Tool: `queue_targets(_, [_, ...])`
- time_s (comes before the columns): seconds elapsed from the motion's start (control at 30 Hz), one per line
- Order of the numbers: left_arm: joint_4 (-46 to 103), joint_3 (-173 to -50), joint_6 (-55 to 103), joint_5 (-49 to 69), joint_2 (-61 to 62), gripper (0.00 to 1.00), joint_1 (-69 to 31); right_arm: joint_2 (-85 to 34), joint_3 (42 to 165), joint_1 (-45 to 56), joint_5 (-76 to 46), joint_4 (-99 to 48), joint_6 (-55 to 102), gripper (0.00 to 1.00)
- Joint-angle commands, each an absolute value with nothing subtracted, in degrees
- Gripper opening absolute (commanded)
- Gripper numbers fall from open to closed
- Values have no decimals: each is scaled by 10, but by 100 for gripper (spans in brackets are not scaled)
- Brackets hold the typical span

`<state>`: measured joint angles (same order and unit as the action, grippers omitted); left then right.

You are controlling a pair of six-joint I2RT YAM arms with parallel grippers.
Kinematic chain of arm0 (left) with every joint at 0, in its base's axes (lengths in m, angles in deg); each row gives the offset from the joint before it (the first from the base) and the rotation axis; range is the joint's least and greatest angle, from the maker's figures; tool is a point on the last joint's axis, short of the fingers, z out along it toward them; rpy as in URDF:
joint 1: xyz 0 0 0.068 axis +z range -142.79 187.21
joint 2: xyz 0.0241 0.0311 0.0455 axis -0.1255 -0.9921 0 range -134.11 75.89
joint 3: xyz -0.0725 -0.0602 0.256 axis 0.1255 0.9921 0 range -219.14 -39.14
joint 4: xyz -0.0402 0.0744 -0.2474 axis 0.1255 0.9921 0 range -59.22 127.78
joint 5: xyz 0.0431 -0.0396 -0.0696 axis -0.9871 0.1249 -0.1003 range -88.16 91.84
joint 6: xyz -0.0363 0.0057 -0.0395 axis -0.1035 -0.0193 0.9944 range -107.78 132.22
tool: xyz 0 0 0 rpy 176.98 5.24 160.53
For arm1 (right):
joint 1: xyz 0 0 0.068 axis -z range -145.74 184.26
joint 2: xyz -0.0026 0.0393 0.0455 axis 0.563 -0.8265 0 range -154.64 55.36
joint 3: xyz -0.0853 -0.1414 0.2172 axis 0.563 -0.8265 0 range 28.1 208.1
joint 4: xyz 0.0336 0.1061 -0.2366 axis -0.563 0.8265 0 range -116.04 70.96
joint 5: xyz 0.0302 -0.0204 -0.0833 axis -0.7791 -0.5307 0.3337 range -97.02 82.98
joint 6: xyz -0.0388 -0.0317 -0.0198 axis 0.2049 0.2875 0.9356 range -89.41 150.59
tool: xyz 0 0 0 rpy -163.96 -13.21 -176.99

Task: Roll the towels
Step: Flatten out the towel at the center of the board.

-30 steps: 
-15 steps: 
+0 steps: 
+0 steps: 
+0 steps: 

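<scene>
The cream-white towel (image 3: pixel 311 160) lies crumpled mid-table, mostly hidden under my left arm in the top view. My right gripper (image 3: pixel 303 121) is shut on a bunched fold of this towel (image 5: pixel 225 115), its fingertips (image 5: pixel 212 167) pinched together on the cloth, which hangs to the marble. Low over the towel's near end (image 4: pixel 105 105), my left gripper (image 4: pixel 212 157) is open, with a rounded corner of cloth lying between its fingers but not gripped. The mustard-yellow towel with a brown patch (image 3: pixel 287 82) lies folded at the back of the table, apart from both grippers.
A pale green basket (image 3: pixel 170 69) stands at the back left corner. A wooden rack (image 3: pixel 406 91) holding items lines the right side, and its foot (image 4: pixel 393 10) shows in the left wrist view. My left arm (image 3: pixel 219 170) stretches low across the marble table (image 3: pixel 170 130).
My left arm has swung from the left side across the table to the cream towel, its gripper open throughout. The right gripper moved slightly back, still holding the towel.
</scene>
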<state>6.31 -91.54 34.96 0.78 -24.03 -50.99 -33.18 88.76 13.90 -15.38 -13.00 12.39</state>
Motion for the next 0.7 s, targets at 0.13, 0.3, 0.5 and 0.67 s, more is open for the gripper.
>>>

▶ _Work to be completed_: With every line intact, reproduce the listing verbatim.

▶ _Solution to this problem_:
Tool: `queue_targets(_, [_, ...])`
- time_s (comes before the columns): seconds elapsed from the motion's start (control at 30 Hz), one per line
- Order of the numbers: left_arm: joint_4 (-46 to 103), joint_3 (-173 to -50), joint_6 (-55 to 103), joint_5 (-49 to 69), joint_2 (-61 to 62), gripper (0.00 to 1.00), joint_1 (-69 to 31); right_arm: joint_2 (-85 to 34), joint_3 (42 to 165), joint_1 (-45 to 56), joint_5 (-76 to 46), joint_4 (-99 to 48), joint_6 (-55 to 102), gripper (0.00 to 1.00)
- Joint-angle commands, each an absolute value with nothing subtracted, in degrees
- Gripper opening absolute (commanded)
- Gripper numbers fall from open to closed
- Values have no decimals: each is scaled by 10, but by 100 for gripper (spans in brackets are not scaled)
- Brackets hold the typical span

`<state>`: measured joint angles (same order and unit as the action, grippers omitted); left then right.

You are controlling a pair of six-joint I2RT YAM arms with parallel grippers.
Kinematic chain of arm0 (left) with every joint at 0, in its base's axes (lengths in m, angles in deg); each row gives the offset from the joint before it (the first from the base) and the rotation axis; range is the joint's least and greatest angle, from the maker's figures; tool is a point on the last joint's axis, short of the fingers, z out along it toward them; rpy as in URDF:
joint 1: xyz 0 0 0.068 axis +z range -142.79 187.21
joint 2: xyz 0.0241 0.0311 0.0455 axis -0.1255 -0.9921 0 range -134.11 75.89
joint 3: xyz -0.0725 -0.0602 0.256 axis 0.1255 0.9921 0 range -219.14 -39.14
joint 4: xyz -0.0402 0.0744 -0.2474 axis 0.1255 0.9921 0 range -59.22 127.78
joint 5: xyz 0.0431 -0.0396 -0.0696 axis -0.9871 0.1249 -0.1003 range -88.16 91.84
joint 6: xyz -0.0363 0.0057 -0.0395 axis -0.1035 -0.0193 0.9944 range -107.78 132.22
tool: xyz 0 0 0 rpy 176.98 5.24 160.53
For arm1 (right):
joint 1: xyz 0 0 0.068 axis -z range -145.74 184.26
joint 2: xyz -0.0026 0.0393 0.0455 axis 0.563 -0.8265 0 range -154.64 55.36
joint 3: xyz -0.0853 -0.1414 0.2172 axis 0.563 -0.8265 0 range 28.1 208.1
joint 4: xyz 0.0336 0.1061 -0.2366 axis -0.563 0.8265 0 range -116.04 70.96
joint 5: xyz 0.0302 -0.0204 -0.0833 axis -0.7791 -0.5307 0.3337 range -97.02 82.98
joint 6: xyz -0.0388 -0.0317 -0.0198 axis 0.2049 0.2875 0.9356 range -89.41 150.59
tool: xyz 0 0 0 rpy -163.96 -13.21 -176.99

Task: Roll the towels
Step: Flatten out the towel at the center of the board.

-30 steps: 
-15 steps: 
+0 steps: 
+0 steps: 
+0 steps: 

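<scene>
The cream-white towel (image 3: pixel 311 160) lies crumpled mid-table, mostly hidden under my left arm in the top view. My right gripper (image 3: pixel 303 121) is shut on a bunched fold of this towel (image 5: pixel 225 115), its fingertips (image 5: pixel 212 167) pinched together on the cloth, which hangs to the marble. Low over the towel's near end (image 4: pixel 105 105), my left gripper (image 4: pixel 212 157) is open, with a rounded corner of cloth lying between its fingers but not gripped. The mustard-yellow towel with a brown patch (image 3: pixel 287 82) lies folded at the back of the table, apart from both grippers.
A pale green basket (image 3: pixel 170 69) stands at the back left corner. A wooden rack (image 3: pixel 406 91) holding items lines the right side, and its foot (image 4: pixel 393 10) shows in the left wrist view. My left arm (image 3: pixel 219 170) stretches low across the marble table (image 3: pixel 170 130).
My left arm has swung from the left side across the table to the cream towel, its gripper open throughout. The right gripper moved slightly back, still holding the towel.
</scene>
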<state>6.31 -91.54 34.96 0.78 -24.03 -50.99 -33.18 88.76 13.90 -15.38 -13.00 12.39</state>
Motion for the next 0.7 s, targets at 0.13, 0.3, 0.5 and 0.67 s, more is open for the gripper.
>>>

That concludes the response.